AI detects prostate cancer more frequently than radiologists. Additionally, AI issues half as many false alarms. This is evidenced by an international study coordinated by Radboudumc and published in The Lancet Oncology. This is the first major study where an international team transparently evaluates AI and compares it with radiologists’ assessments and clinical outcomes.
Radiologists face an increasing workload because men at higher risk of prostate cancer now routinely receive a prostate MRI. Diagnosing prostate cancer with MRI requires significant expertise, and there is a shortage of experienced radiologists. AI can help with these challenges.
AI expert Henkjan Huisman and radiologist Maarten de Rooij, project leaders of the PI-CAI study, organized a large competition between AI teams and radiologists with an international team. Along with other centers in the Netherlands and Norway, they provided more than 10,000 MRI scans. They transparently determined whether each patient had prostate cancer and had various groups worldwide develop AI for analyzing these images. The five best submissions were combined into a sort of super-algorithm for analyzing MRI scans for prostate cancer. Finally, AI’s assessment was compared with that of a group of radiologists on four hundred MRI scans.
Accurate Diagnosis
The PI-CAI community brought together more than two hundred AI teams and 62 radiologists from twenty countries. They compared the findings of the AI and the radiologists not only with each other but also with a gold standard by following up on the men whose scans were used. The men were followed for an average of five years.

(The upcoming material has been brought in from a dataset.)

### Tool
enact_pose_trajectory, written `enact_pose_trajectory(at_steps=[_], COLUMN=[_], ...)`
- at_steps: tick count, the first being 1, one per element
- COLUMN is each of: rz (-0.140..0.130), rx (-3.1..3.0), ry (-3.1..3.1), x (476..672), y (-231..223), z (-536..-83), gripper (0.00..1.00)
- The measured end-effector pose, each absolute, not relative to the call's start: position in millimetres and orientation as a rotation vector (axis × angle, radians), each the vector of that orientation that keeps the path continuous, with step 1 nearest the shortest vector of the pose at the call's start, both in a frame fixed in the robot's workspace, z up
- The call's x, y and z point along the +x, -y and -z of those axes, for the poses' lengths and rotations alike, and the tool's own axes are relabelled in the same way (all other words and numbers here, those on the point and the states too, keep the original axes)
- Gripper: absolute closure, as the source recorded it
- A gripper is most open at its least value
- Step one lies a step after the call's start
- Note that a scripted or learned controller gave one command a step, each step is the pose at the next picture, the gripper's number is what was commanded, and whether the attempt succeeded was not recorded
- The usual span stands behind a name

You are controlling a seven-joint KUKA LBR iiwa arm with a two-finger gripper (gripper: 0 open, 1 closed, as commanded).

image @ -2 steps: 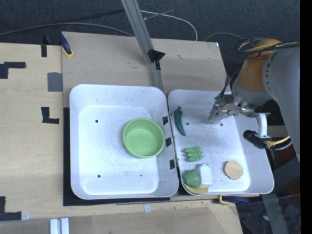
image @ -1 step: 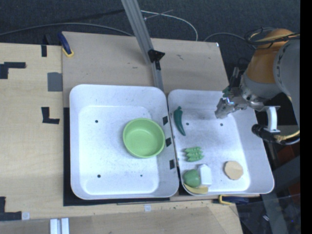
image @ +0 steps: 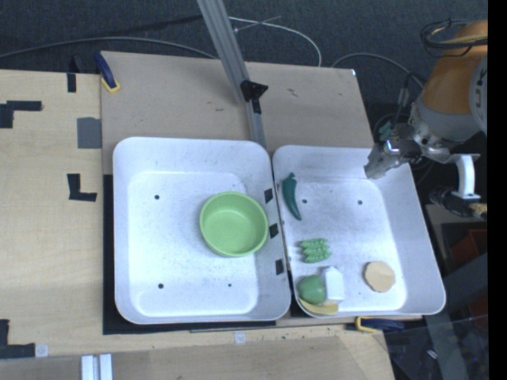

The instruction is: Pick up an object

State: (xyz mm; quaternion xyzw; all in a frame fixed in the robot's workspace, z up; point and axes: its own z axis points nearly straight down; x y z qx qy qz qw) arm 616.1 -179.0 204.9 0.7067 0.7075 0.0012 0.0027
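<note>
Two shallow white bins sit side by side on a tan bench [image: 182, 93], edges touching at the middle. Left bin [image: 142, 228]: one light green bowl [image: 234, 224], upright, mouth up, resting right of the bin's centre and near the shared edge but apart from it. A grey metal pole [image: 226, 42] slants down from the top of the view and ends at a black clamp [image: 253, 91] just above the seam between the bins. Right bin [image: 396, 236]: a dark green pepper [image: 291, 195] lies along the left wall in the upper part, long axis running roughly up and down the view. Below it, near mid-bin, a small pale green pod-shaped piece [image: 314, 249] lies crosswise. At the lower left corner a cluster: a round green item [image: 311, 289] touching a small white block [image: 332, 282], with a yellow piece [image: 321, 308] partly under both at the rim; exact shapes too blurred to tell. To the right of the cluster, apart from it, a round tan disc [image: 379, 276] lies flat near the lower right corner. Gripper [image: 379, 165] sits above the upper right edge of the right bin, well apart from every item in it, reaching in from the right on the grey arm [image: 440, 137] with its orange band [image: 451, 85]. Nothing is seen between the fingers; jaw state cannot be told from this view.
</note>
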Motion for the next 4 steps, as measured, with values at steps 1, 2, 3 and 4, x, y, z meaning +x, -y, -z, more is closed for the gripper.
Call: enact_pose_trajectory(at_steps=[1, 2, 3, 4], rz=[0.001, 0.002, 0.002, 0.001], rx=[2.221, 2.218, 2.218, 2.217], ry=[-2.223, -2.228, -2.229, -2.231], x=[616.3, 596.7, 582.8, 575.6], y=[179, 136, 92, 35], z=[-205, -206, -201, -197], gripper=[1.0, 1.0, 1.0, 1.0])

From this first international study on AI in prostate diagnostics, it appears that AI detects almost seven percent more significant prostate cancers than the group of radiologists. Additionally, AI identifies fifty percent fewer suspicious spots that later turn out not to be cancer. This means that the number of biopsies can be halved with the use of AI. If these results are replicated in follow-up studies, it could greatly assist radiologists and patients in the future. It could reduce radiologists’ workload, lead to more accurate diagnoses, and result in fewer unnecessary prostate biopsies. The developed AI still needs to be validated and is not yet available to patients in the clinic.
Quality System
Huisman notes that society still has little confidence in AI. “This is because manufacturers sometimes build AI that is not good enough,” he explains. He is working on two things. The first is a public and transparent test to fairly evaluate AI. The second is a quality management system, similar to what exists for the aviation industry. “If planes nearly collide, a commission investigates how to improve the system so it doesn’t happen again. I want the same for AI. I want to develop a system that learns from every mistake, so AI is monitored and can continue to improve. This is how we build trust in AI for healthcare. Good, reliable AI can help make healthcare more efficient by relieving doctors of routine work.”